Statins Cut the Risk of a 2nd CV Event by Half, Compliance is Key


After a 1st Cardiovascular Event, Statins Cut The Risk Of a 2nd in Half | By Benjamin Ryan | |

People who have been diagnosed with atherosclerotic cardiovascular disease reduce their risk of a subsequent major cardiovascular disease–related health event by nearly 50 percent if they take a statin over the long-term. That said, a recent analysis of a large patient population found that scant numbers of individuals diagnosed with any conditions under this cardiovascular umbrella—coronary artery disease, heart attack, cardiovascular disease and peripheral artery disease—actually stuck with their statin prescription.

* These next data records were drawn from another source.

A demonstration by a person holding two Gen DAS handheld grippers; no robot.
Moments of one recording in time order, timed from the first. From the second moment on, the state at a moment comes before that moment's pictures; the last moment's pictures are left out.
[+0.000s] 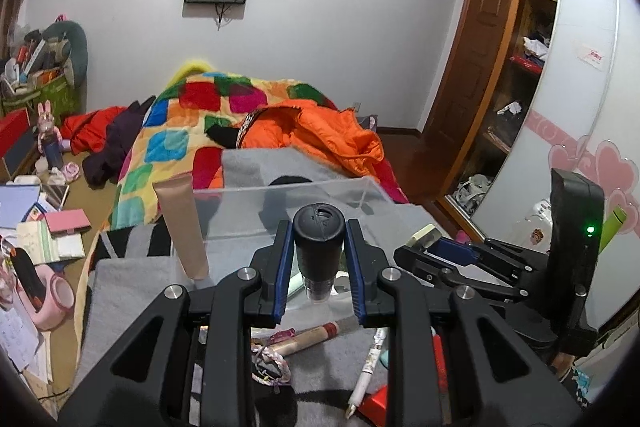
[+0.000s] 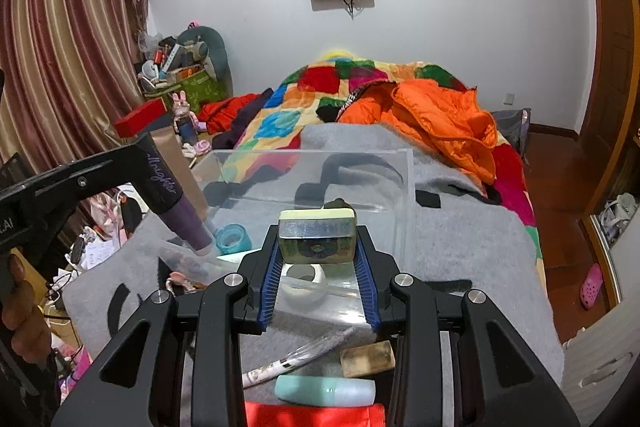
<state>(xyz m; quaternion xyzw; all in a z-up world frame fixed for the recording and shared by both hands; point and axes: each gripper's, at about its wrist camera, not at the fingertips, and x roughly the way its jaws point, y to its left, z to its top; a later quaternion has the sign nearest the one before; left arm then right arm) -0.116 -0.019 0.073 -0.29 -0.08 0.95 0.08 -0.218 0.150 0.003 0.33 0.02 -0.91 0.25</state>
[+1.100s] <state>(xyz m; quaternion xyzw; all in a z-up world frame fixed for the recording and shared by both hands) -0.145 -0.057 0.002 -0.38 -0.16 0.91 0.08 -0.222 0.135 -0.013 0.34 0.05 -0.91 0.23</state>
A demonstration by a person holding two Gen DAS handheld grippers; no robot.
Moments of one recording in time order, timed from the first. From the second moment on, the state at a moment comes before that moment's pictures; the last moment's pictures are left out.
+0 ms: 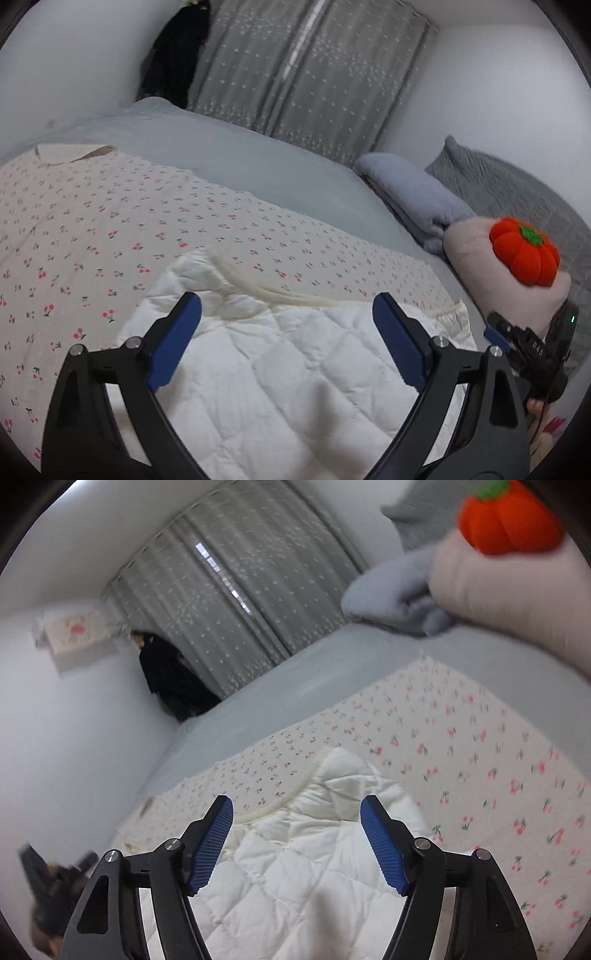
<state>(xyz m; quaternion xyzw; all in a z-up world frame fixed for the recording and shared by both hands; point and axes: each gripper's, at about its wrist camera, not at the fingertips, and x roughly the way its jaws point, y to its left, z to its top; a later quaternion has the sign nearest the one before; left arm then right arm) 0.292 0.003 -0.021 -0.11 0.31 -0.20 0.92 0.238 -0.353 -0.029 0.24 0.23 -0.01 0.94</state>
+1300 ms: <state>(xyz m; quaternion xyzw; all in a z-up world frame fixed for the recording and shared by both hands) 0.408 0.050 -0.136 -0.10 0.45 -0.10 0.88 0.320 -0.408 -0.133 0.26 0.39 -0.08 0.88</state>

Presenting their findings at the American College of Cardiology Scientific Sessions in New Orleans, researchers analyzed data on 5,468 patients who were covered by Select Health insurance in Salt Lake City and who had first been diagnosed with atherosclerotic cardiovascular disease between 1999 and 2013. All of these individuals had received a statin prescription to lower their cholesterol within a year of their diagnosis and had five years of follow-up data.

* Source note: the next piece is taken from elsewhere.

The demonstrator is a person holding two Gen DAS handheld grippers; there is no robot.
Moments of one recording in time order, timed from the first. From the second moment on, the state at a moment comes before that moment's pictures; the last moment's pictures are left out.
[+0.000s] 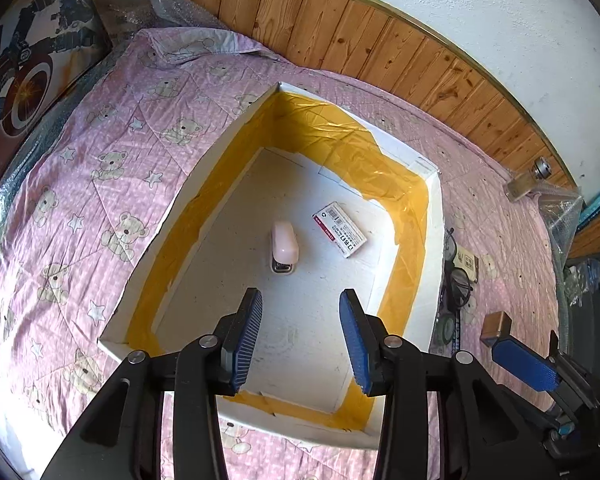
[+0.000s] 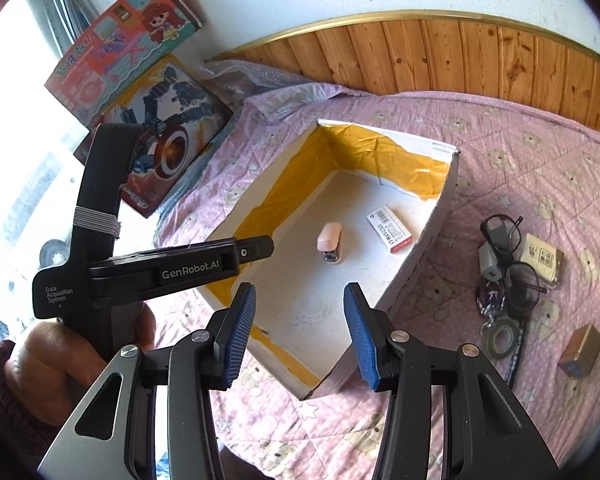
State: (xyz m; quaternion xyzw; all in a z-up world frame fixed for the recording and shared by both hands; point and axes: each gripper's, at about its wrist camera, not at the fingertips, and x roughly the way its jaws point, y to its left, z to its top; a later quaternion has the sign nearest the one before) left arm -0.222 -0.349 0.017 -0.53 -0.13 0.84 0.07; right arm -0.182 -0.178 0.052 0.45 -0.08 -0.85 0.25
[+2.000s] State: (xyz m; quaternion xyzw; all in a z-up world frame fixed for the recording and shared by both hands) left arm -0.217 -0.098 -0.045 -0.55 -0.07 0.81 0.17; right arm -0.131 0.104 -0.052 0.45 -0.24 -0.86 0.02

The median age of the cohort was 56 years old. Seventy-seven percent were male. Just 351 cohort members, or 6.4 percent, were optimally adherent to their statin regimen, meaning they took their pills at least 80 percent of the time over a five-year period. Compared with all the other members of the cohort, these individuals had a 48 percent lower rate of major adverse clinical events, including a stroke, heart attack or death.

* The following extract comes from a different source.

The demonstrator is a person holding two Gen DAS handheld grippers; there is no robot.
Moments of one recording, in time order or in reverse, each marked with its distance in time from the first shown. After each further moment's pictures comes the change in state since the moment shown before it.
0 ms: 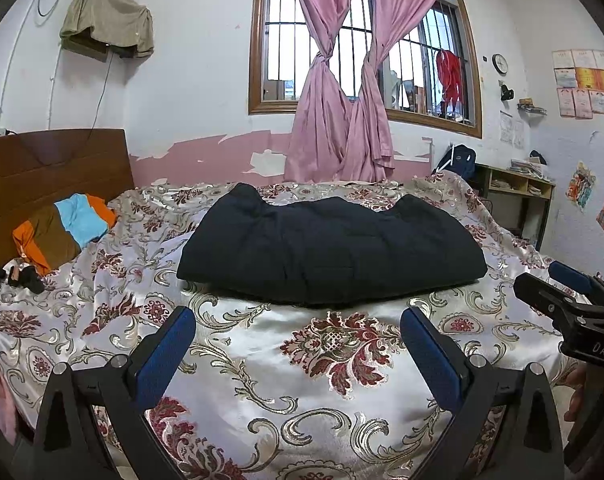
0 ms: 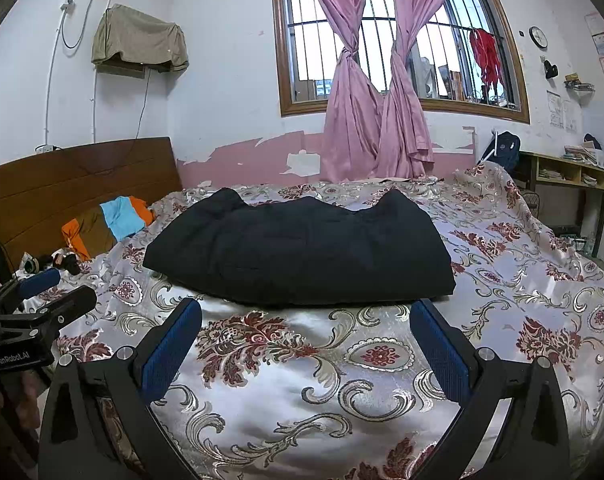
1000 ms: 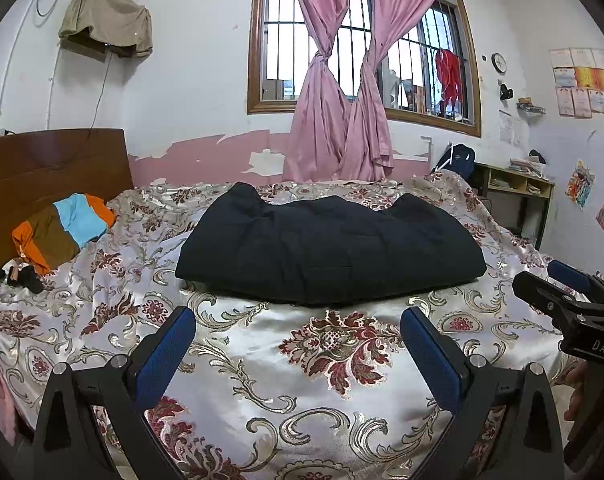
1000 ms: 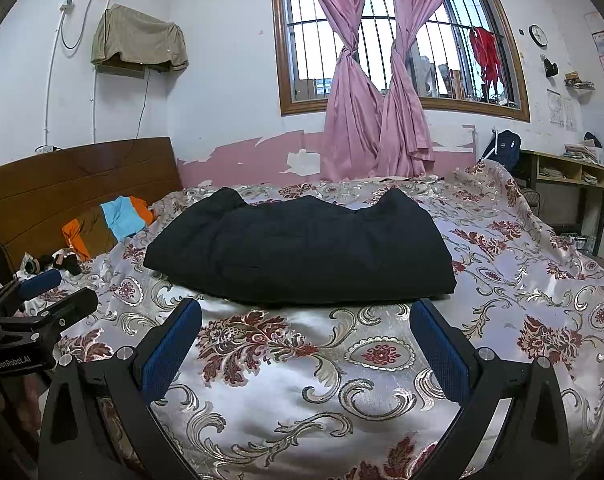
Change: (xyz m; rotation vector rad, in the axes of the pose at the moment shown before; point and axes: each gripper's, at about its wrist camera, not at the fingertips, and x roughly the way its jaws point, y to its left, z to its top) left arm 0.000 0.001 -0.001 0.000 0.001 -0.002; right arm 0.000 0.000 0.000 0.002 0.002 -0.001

Compared with the other individuals, the optimally adherent cohort members were more likely to be male, have high blood pressure, have high blood lipids and to be diagnosed with coronary artery disease; they were less likely to be diabetic, smokers or have kidney failure. Of interest, one in four members of the study never filled their statin prescription and another one quarter only filled it once.